## PROBLEM REQUIREMENTS
Please check every line of the listing for "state" and copy each line where it is found.

- - - -

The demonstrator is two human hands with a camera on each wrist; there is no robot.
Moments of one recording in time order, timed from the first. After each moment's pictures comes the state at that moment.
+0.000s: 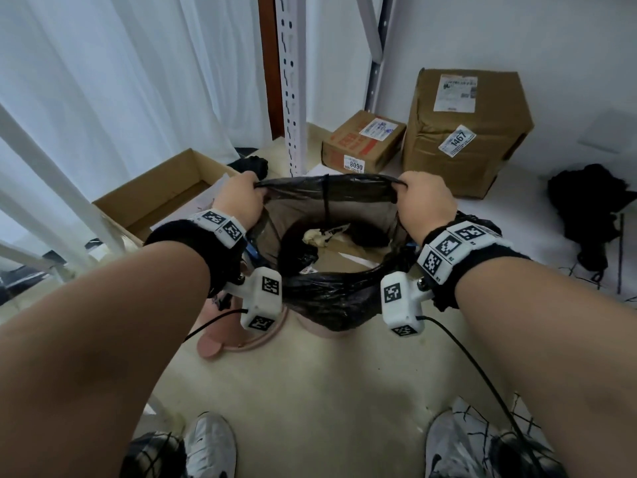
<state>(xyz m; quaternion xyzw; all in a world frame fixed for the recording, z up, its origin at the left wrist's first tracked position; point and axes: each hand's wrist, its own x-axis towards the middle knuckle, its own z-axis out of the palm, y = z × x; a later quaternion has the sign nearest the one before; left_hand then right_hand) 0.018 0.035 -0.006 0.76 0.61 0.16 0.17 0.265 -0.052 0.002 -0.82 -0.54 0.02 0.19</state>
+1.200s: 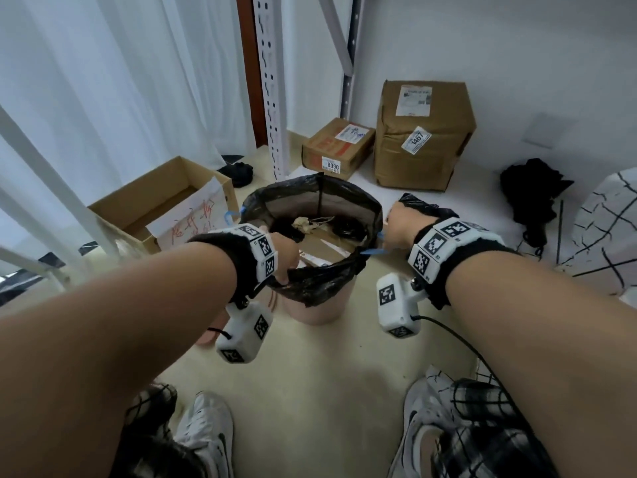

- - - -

## ANSWER FOR THIS EXERCISE
Moments of one recording in time order, timed from the first. After each moment's pictures comes the state at that moment.
<state>(xyz m; quaternion xyzw; all in a world frame fixed for the recording, z up, its origin at the left wrist's first tracked position; point and axes: each hand's wrist, its own x-axis towards the middle knuckle, its own z-axis out of the palm, y = z × x; a later quaternion has the sign nearest the one before; left_hand then right_hand) 0.018 0.035 -0.006 0.76 0.61 0.16 0.17 0.265 -0.052 0.002 -0.82 -0.54 0.02 0.19</state>

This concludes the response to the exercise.